The Islamist State may be smaller – somewhere between 8,000 and 20,000 fighters, compared with an estimated 30,000 Sunni tribal and nationalist fighters – but it increasingly dominates the insurgency. As the Iraqi security forces imploded in June, other Sunni armed factions joined the radical group’s gallop through Mosul, and to within 100 miles (160 km) of Baghdad.
“Leadership is in the Islamic State’s hands,” said onetime Sunni insurgent, Abu Azzam al-Tammi, now an adviser to Maliki. Suleiman, said al-Tammi, was a “genuine tribal and popular figure,” one of the “revolutionaries with genuine demands.”
But, he believes, the Islamic State will ultimately defeat all other Sunni groups. He also questioned Suleiman’s ability to marshal large numbers amidst the sea of Sunni factions.
Suleiman’s brother Abdul Razzaq said the Islamic State had bared “their teeth” and won over broad segments of the population. “They have better everything: ammunition and new vehicles.”
An intelligence officer in Ramadi told Reuters Suleiman had fooled himself in championing a war he could not win. “When he speaks about the rebels controlling land he means, without saying it, ISIL,” the officer said.
A fighter loyal to Suleiman agreed, telling Reuters that any distinction between the Sunni tribes and Islamic State has effectively vanished. The groups now share weapons from the Islamic State’s haul of Iraqi military equipment, he said.

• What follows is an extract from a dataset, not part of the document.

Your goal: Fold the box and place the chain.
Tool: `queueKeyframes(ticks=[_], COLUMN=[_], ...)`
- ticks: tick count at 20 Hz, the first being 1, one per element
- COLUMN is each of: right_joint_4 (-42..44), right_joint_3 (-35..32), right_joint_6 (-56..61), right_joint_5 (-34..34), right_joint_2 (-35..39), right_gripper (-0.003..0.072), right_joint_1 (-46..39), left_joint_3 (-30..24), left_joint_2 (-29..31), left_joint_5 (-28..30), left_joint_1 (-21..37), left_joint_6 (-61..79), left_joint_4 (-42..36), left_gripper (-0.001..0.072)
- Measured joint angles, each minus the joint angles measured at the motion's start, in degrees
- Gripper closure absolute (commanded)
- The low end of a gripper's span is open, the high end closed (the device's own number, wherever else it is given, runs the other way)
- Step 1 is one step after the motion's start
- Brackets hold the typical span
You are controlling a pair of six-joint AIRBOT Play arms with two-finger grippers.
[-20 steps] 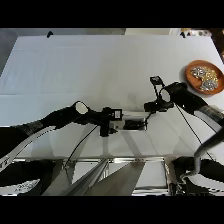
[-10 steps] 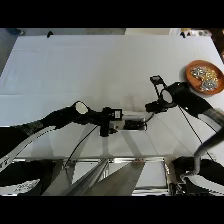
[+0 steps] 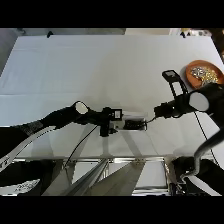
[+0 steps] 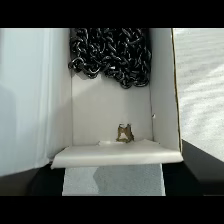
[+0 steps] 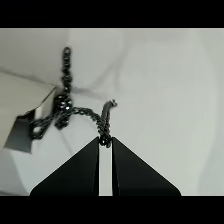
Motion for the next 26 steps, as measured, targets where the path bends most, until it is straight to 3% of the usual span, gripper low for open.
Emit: queueKeyframes(ticks=[4, 10, 23, 24, 25, 26], right_joint_4=[8.92, 22.08, 30.25, 30.42, 30.60, 30.75], right_joint_3=[0.00, -0.15, -11.23, -11.43, -11.63, -11.78], right_joint_6=[-3.02, -8.79, -20.48, -21.07, -21.44, -21.68], right_joint_5=[0.92, -2.19, -14.29, -15.08, -15.85, -16.76], right_joint_2=[5.75, 7.89, 6.40, 5.88, 5.35, 4.87], right_gripper=[0.0665, 0.0665, 0.0662, 0.0626, 0.0516, 0.0476], right_joint_1=[0.00, 0.00, 3.34, 4.42, 5.35, 6.16], left_joint_3=[0.00, 0.00, 0.00, 0.00, 0.00, 0.00], left_joint_2=[0.00, 0.00, 0.00, 0.00, 0.00, 0.00], left_joint_5=[0.00, 0.00, 0.00, -0.02, 0.00, -0.02], left_joint_1=[0.00, 0.00, 0.00, 0.00, 0.00, 0.00], left_joint_6=[0.00, 0.00, 0.00, 0.00, 0.00, 0.00], left_joint_4=[0.00, -0.02, -0.02, 0.00, -0.02, 0.00], left_gripper=[0.0659, 0.0659, 0.0659, 0.0659, 0.0659, 0.0659])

For now, Suleiman rules out confrontation with the Islamic State because Maliki and his special forces and Shi‘ite militias remain the bigger threat. “We have bad people in our Sunni areas, but who gave the government the right to bring militias to our land to kill our people?” Suleiman demanded of his guests with a smirk. “And they ask me about the Islamic State.”
Amid intense bombardments by the government in May, Suleiman moved to Arbil, capital of Iraqi Kurdistan. He swore to return to Ramadi, but has remained in the north, citing the need for political meetings and travel to Qatar and the United Arab Emirates to rally Gulf Arabs to his cause. Some say his extended exile has damaged his reputation; others disagree.

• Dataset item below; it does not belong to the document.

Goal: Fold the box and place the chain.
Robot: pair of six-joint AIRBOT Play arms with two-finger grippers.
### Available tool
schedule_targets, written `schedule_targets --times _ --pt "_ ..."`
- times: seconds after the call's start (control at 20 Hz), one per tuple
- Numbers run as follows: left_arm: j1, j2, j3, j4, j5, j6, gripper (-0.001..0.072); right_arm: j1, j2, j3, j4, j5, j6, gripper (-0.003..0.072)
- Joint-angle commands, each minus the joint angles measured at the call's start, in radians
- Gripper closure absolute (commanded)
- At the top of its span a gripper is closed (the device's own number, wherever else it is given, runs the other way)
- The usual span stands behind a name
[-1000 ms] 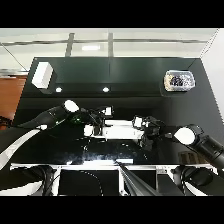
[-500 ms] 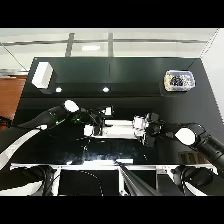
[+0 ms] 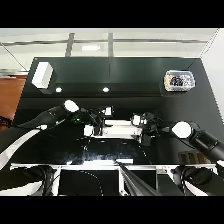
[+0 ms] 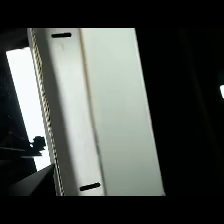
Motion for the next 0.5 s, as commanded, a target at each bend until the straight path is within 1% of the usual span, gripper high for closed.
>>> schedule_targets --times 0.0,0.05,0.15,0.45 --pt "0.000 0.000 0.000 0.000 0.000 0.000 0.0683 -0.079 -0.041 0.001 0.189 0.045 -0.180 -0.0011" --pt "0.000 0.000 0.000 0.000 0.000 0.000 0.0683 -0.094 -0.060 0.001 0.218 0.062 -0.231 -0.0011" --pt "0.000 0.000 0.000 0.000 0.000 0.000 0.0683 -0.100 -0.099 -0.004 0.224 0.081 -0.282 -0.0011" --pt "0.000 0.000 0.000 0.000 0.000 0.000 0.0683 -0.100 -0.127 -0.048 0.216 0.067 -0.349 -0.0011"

One insurgent in Baghdad described Suleiman as inspiring. In Diyala province, a fighter who had defected from the remnants of the government-funded Sunni Awakening movement called him one of the most-respected tribal figures in the country.
A U.S. military officer, speaking on condition of anonymity, said he believed if Iraq broke down along sectarian lines, the future of Iraq’s Sunni regions rested with those like Suleiman who bore a badge of tribal legitimacy.
“Ali Hatem is the only serious Anbari sheikh,” the officer said.
“THE PEOPLE ARE GOING TO LOSE”
Suleiman himself is realistic.
In early May, he sat in an Arbil hotel room sipping coffee and fiddling with his iPhone. He recounted plotting ambushes against Iraqi special forces, which he said killed more than 100.
Fresh from the battlefield, his skin looked grey and his frame emaciated. An attempt at mediation between the government and Sunni tribes in Anbar had just failed. Mosul would not fall for another month, but Suleiman already sensed Iraq was headed toward a major change. He saw no way to halt the momentum or to remove himself from the process.
He sketched in broad strokes much of what has since transpired: An intensified fight by Sunni insurgents for Baghdad’s rural districts and attacks on the country’s critical natural resources – oil fields, pipelines and dams.
“All the communities will be divided. It is going to be too late and the people are going to lose,” he predicted. Civilians across Iraq’s Sunni region would soon be trapped in a war between the government and a multitude of armed factions.
He lay back on his couch and fell silent, his baritone voice for once not bragging about the power of tribes and armed groups. He blamed Sunnis close to the government for sabotaging the chance at compromise.
“Who hurts the Sunnis a lot in Iraq, who damages them? Do you know who?” Suleiman asked. “The Sunnis themselves.”